→ **ASSIGNED TASK**: Your answer must be the full listing, reproduced word for word.

┌──

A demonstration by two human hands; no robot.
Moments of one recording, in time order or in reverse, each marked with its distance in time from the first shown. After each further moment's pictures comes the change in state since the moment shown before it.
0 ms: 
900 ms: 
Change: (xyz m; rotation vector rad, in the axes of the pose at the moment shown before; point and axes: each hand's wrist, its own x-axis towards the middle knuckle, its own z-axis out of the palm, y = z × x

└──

→ **SOLUTION TO THIS EXERCISE**:
A demonstration by two human hands; no robot.
Moments of one recording, in time order or in reverse, each marked with its distance in time from the first shown. After each further moment's pictures comes the change in state since the moment shown before it.
0 ms: 
900 ms: 
Change: (xyz m; rotation vector rad, in the axes of the pose at the moment shown before; point and axes: each hand's wrist, its own x-axis towards the middle knuckle, its own z-axis out of the palm, y = z × x

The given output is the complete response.